*INSTRUCTIONS FOR THE TASK:*
Your copy should repeat the data that follows exactly and contain no image.

*Source records:*
....

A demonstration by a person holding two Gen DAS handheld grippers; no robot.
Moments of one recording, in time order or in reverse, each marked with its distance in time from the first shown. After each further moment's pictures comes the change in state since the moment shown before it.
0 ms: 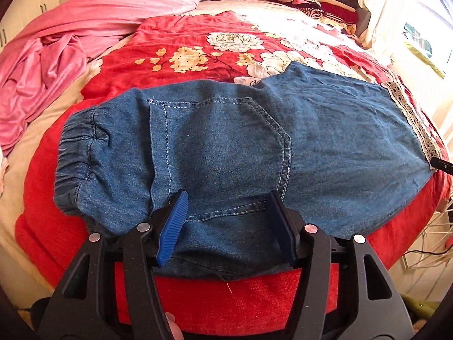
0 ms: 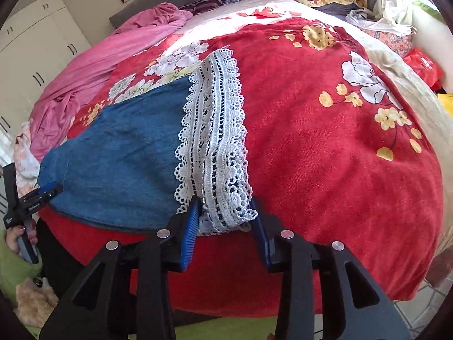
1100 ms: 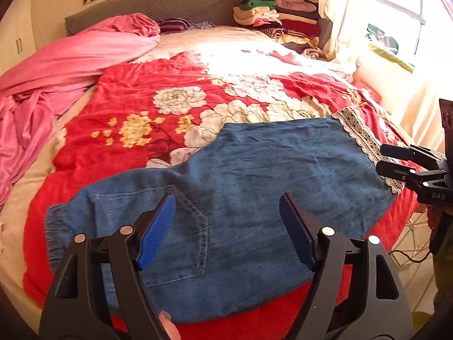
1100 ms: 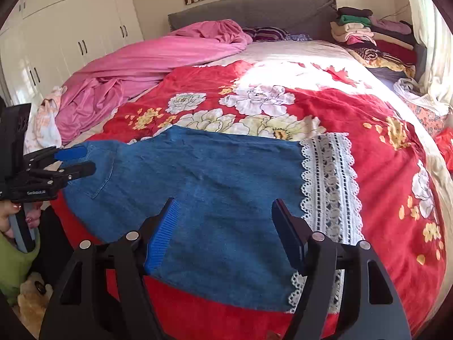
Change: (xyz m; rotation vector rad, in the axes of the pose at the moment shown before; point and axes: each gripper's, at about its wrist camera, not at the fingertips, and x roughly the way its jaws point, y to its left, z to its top) left arm -0.025 -0.063 0.059 0.122 -0.117 -0.132; right arm 0.011 0.122 0.048 -0.306 -0.129 0.067
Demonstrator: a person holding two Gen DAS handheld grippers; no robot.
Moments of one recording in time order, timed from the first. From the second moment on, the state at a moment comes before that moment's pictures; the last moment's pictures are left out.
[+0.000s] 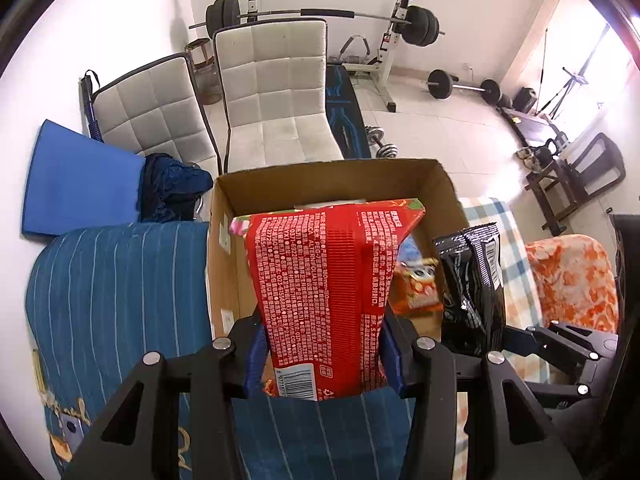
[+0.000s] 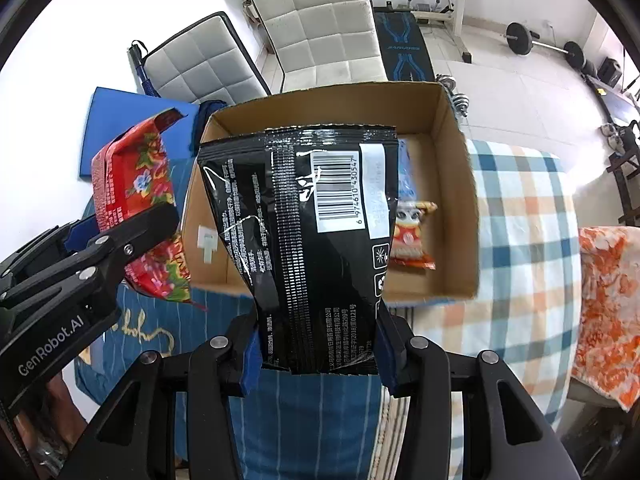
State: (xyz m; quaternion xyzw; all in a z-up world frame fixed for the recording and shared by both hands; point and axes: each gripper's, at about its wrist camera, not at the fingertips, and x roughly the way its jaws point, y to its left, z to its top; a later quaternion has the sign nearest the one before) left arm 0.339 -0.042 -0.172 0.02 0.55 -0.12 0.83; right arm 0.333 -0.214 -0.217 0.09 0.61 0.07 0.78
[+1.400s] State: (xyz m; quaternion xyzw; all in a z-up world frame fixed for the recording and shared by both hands) left arm 0.425 -0.022 -0.346 0.00 0.72 -0.06 0.69; right arm 0.428 -0.176 -0.394 0.07 0.71 0.10 0.69
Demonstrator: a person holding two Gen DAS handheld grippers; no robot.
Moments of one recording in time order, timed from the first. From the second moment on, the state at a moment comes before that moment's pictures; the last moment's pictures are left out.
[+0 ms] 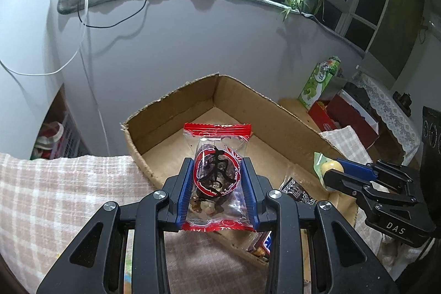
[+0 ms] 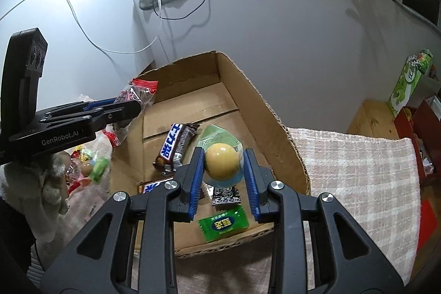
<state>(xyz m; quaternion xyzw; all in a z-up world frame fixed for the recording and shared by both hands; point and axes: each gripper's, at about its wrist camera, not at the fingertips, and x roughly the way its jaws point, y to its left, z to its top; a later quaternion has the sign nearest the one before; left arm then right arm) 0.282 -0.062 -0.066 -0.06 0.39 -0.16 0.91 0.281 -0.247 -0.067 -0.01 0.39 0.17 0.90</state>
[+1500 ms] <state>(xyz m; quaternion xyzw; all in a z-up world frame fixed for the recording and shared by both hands) 0.180 0.004 -0.014 -0.08 0.33 -0.12 0.93 0.191 -0.197 -0.020 -0.04 0.34 0.24 0.91</state>
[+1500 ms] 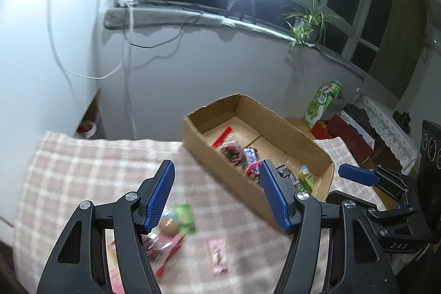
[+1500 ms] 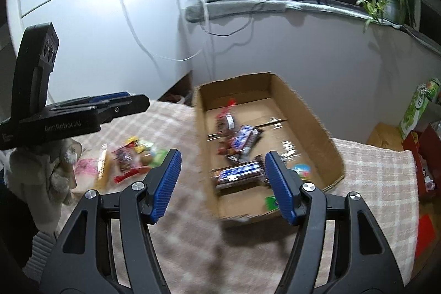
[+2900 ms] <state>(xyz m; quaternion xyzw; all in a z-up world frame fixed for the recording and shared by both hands) 0.188 0.042 -0.113 0.03 0.46 -0.09 0.88 0.189 -0.072 -0.133 -0.09 0.47 0.29 0.83</state>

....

*RESULT OF THE TASK:*
A demonstration by a person holding two Gen DAS handheld grippers; no robot.
Moments of one recording, in time order or in reverse, each marked with its distance in time from the first shown. After each further moment's pictures comes the change in state since the moment shown before it.
0 ms: 
0 ms: 
1100 ms: 
1100 ms: 
Change: (xyz m; rotation vector rad, in the axes of the pose at the moment shown before; point and axes: each gripper's, at about its wrist camera, not at the fingertips, and x roughly the way its jaws point, y to its left, z to its top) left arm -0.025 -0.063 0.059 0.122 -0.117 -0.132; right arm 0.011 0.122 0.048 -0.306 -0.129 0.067
Demonstrator: a person holding two Gen DAS handheld grippers; no robot.
Moments of one recording in time order, timed from the first. From the second moment on, the state at a moment comes before that moment's pictures; the last moment's pictures are left out.
[+0.000s] 
[+0.000s] 
State: (xyz m; quaternion xyzw; all in a z-up world frame fixed for the recording and shared by both hands; point and axes: each gripper's, at about its wrist camera, not at the fingertips, and x roughly the way its jaws point, y to its left, z to its top; a later quaternion has the sign nearest the one before) left arm 0.339 -0.042 -0.172 0.02 0.55 -0.12 0.83; right arm 0.333 -0.214 -0.217 0.09 0.61 0.07 0.78
[+1.400s] State: (xyz m; quaternion xyzw; all in a z-up world frame fixed for the recording and shared by both hands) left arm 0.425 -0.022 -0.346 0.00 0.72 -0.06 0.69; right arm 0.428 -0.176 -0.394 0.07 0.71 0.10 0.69
Demonstrator: a person holding two Gen DAS handheld grippers; no robot.
Moments of one recording in time order, timed from the first. From the second moment on, the state at a moment comes before that moment's pictures; the last moment's pictures are left out.
[+0 ms] 
[+0 ms] 
<state>(xyz m; quaternion xyzw; all in a z-up world frame fixed for the recording and shared by both hands; point and axes: each gripper's, at about its wrist camera, not at the fingertips, and x roughly the way its jaws point, y to its left, z to its top; a later quaternion has the sign nearest the one before; left arm then right arm) 0.282 -0.062 -0.066 -0.06 0.39 -0.16 0.91 0.281 -0.247 -0.067 -0.01 0.39 0.17 0.90</state>
[+1500 ms] <state>(xyz m; quaternion xyzw; all in a z-up world frame fixed for the recording and shared by both hands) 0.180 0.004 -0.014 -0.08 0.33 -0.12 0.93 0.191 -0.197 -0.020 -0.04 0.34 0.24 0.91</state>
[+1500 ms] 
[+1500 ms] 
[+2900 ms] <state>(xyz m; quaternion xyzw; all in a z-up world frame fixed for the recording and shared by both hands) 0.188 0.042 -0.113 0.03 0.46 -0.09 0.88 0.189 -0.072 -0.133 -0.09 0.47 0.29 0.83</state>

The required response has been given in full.